A parish that has been at the heart of Dublin City for almost two centuries will come together in celebration this weekend.
On Sunday, (29th April), St Andrew’s Church on Westland Row will celebrate its 180th anniversary. The celebrations are being held in preparation for the Eucharistic Congress which takes place in June. Archbishop Diarmuid Martin will be the principal celebrant of the anniversary Mass which takes place at 11.30am.
In 1832 the Parish Priest, Dr Michael Blake, laid the foundation stone for what was described as “perhaps the largest and most costly edifice in the Kingdom”. The church cost £20,000 to build, a large sum reflecting the new-found confidence of Irish Catholics in the period after Emancipation. The decision to build St Andrews was also strongly supported by one of its most eminent parishioners, Daniel O’Connell.
The parish of St Andrew’s includes some of the most important public institutions in Dublin including The Houses of the Oireachtas, The Mansion House, Trinity College and The National Library, Gallery and Museum. Throughout the years the church has seen State funerals, celebrity weddings, formal public liturgies and intimate local and family occasions.
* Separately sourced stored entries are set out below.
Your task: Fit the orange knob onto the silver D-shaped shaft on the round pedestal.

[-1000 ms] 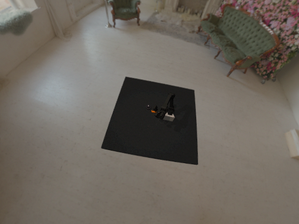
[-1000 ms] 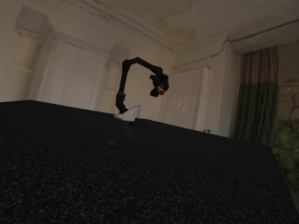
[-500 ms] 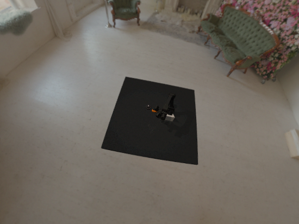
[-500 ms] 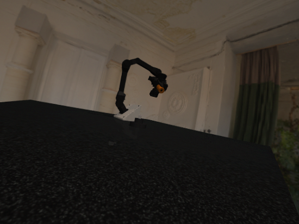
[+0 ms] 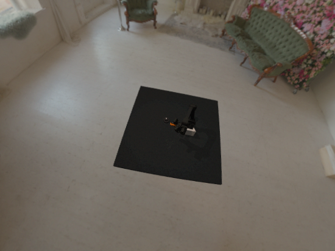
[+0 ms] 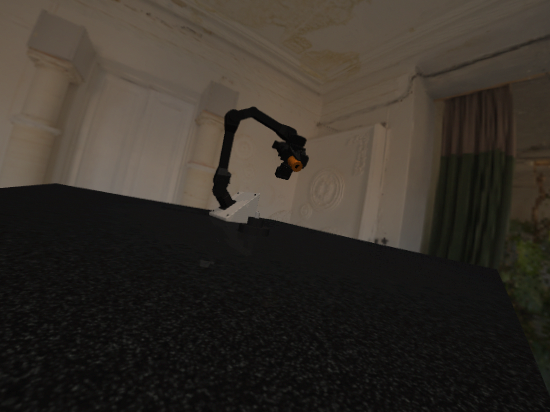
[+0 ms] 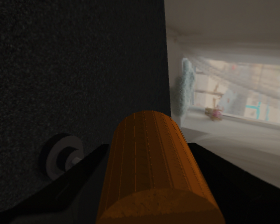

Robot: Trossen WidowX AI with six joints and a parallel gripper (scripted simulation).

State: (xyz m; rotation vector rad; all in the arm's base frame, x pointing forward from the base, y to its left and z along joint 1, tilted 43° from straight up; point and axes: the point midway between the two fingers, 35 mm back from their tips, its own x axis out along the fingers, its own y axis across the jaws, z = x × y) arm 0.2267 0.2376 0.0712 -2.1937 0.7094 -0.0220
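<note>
Now: the dark round pedestal 80 mm ahead of my gripper tip, 180 mm to the right of it and 220 mm below it. Round my gripper tip: orange knob (30 mm behind, 10 mm to the left, 20 mm above).
</note>
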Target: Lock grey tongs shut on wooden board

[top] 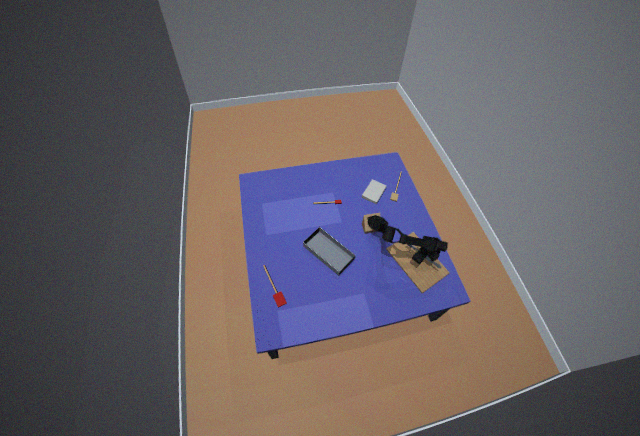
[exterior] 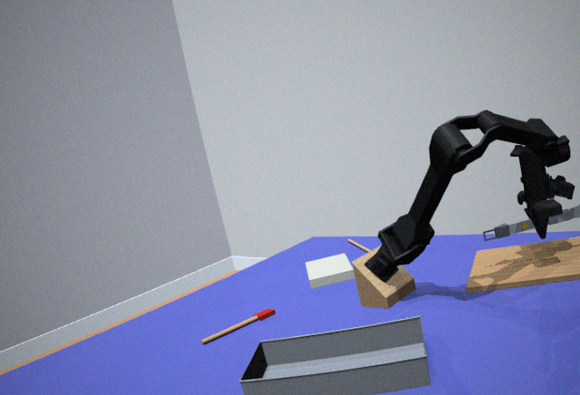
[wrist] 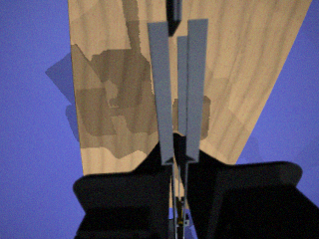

Today St Andrew’s serves a diverse community that reflects the reality of Catholic life in Dublin. Hundreds of people drop into the church every week to light a candle, say a prayer or simply to take a few minutes out for reflection. Many attend Mass daily, much as James Joyce described in Ulysses, when he wrote about the church as All Hallows, after the ancient Priory on whose lands it is built.
The parish community will use the anniversary celebrations as a time for renewal and rededication. They will be joined by members of the Lithuanian community as St Andrew’s is also home to the Lithuanian National Chaplaincy.